I think I may have used the wrong button.

 

[lightgrav]

so that you can move the m₂ a over to the left side.

that is to isolate your desired unknown m₂ as a ratio

 

[Medgirl314]

Right, but I needed to expand first, so I just wanted to be sure that I didn't make an error.

m2g-m2a=m1a+m2a-m2a

How does that look so far?

 

[lightgrav]

now isolate the desired unknown on the left (common factor) ... done.

 

[Medgirl314]

Ah, THIS is where I kept getting stuck last time! Okay, here's what we have:

m2g-m2a=m1a

This is where I haven't but a vague idea of what to do. Can I divide by ag?

Thanks!

 

[lightgrav]

m₂ on the left is a common factor in 2 subtracted terms
... "de-expand" those two, with m₂ outside the parenthesis (with things that are subtracted)

 

[Medgirl314]

Right,thanks!

To expand we multiply, so do we divide by m2 here?

 

[lightgrav]

algebra!
c(d + e) = cd + ce ... it goes both ways ... (left to right is expanding , right to left is collecting a common factor)

 

[Medgirl314]

Oh, I was overcomplicating it again! We're literally just pulling it out of the equation, I let he subscript mess me up.

m2g-m2a=m1a
m2(g-a)=m1a

Better?

 

[lightgrav]

it is still not isolated (all by itself) ... it is still multiplying that difference ...

 

[Medgirl314]

Oh, right. Shoot. But was the step correct? Can I divide both sides by m2, yielding g-a=m1a/m2 ? Or would that not be considered solving for m2, since it's not on it's own side?

 

[lightgrav]

collected it as common factor, good.
you want it on TOP, by itself ... not on bottom.
move the other factor, instead of m₂ .

 

[Medgirl314]

Oh! Duh! m2=m1a/g-a ?

 

[lightgrav]

keep the old parentheses, right? ok, done.

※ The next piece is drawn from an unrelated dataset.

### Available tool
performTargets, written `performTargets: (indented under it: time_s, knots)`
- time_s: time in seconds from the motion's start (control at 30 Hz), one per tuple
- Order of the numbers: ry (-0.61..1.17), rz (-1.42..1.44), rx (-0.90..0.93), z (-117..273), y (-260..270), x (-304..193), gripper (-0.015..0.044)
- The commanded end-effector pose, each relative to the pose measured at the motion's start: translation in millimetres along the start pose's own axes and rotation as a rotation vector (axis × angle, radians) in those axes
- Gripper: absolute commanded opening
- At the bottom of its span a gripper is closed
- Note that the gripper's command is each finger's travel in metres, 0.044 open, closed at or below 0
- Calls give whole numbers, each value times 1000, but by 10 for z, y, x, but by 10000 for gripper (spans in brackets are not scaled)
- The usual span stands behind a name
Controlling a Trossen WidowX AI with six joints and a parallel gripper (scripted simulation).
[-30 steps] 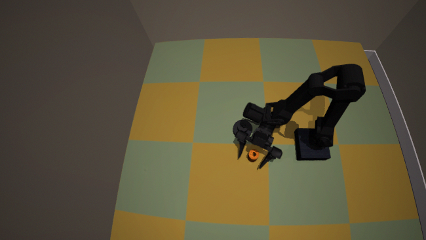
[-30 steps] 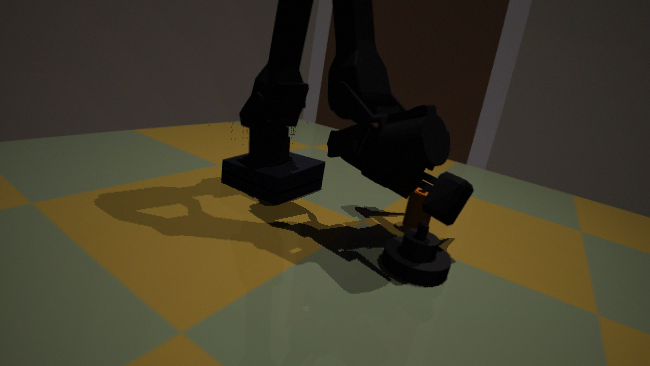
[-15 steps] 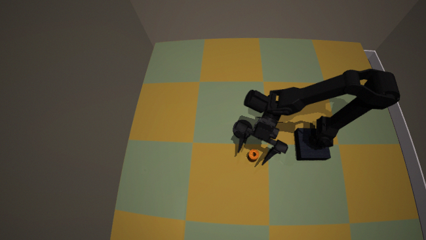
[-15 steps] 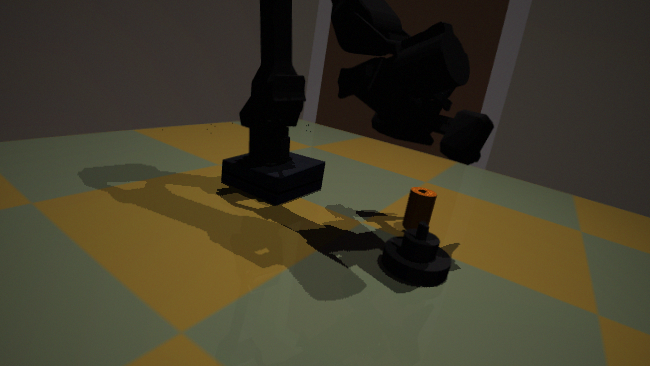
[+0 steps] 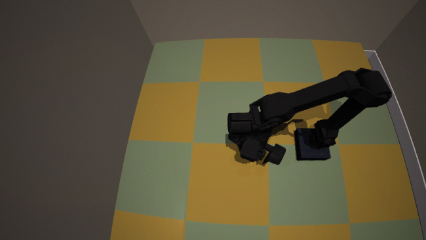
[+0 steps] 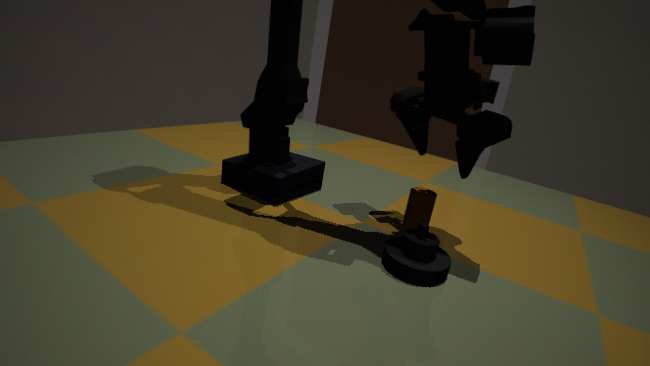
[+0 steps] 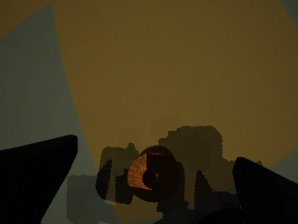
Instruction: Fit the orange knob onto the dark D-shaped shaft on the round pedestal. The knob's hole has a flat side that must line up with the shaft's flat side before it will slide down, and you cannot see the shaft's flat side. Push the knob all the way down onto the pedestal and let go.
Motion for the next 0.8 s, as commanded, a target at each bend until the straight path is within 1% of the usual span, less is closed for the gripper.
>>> performTargets:
  time_s: [0.0, 0.07, 0.4, 0.47, 0.7, 0.77]
  knots:
    - [308, 43, 28, 196, 46, 142, 440]
    - [358, 55, 28, 239, 55, 167, 440]
    - [358, 39, 25, 239, 55, 167, 440]
    - [359, -93, 1, 239, 55, 167, 440]
    - [346, -786, -125, 239, 55, 166, 440]
    - [340, -918, -150, 239, 55, 166, 440]
Point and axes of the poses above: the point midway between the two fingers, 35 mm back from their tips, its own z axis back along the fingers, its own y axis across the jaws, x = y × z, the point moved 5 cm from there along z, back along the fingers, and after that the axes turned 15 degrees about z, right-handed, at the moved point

move on to the one with friction

 

[Medgirl314]

m2=m1a/(g-a)

Do you mean we're done here?

 

[lightgrav]

well, look at 2 special cases first:
1) what m2 will make zero acceleration?
2) what m2 will make acceleration = 9.8 m/s² ?

 

[Medgirl314]

Lightgrav, I would really love to come back to these questions, but I have so many other problems this week that I can't justify spending the time on the extra questions that they deserve. Thanks so much for helping me with the problem! I will eventually come back to these if I have a moment.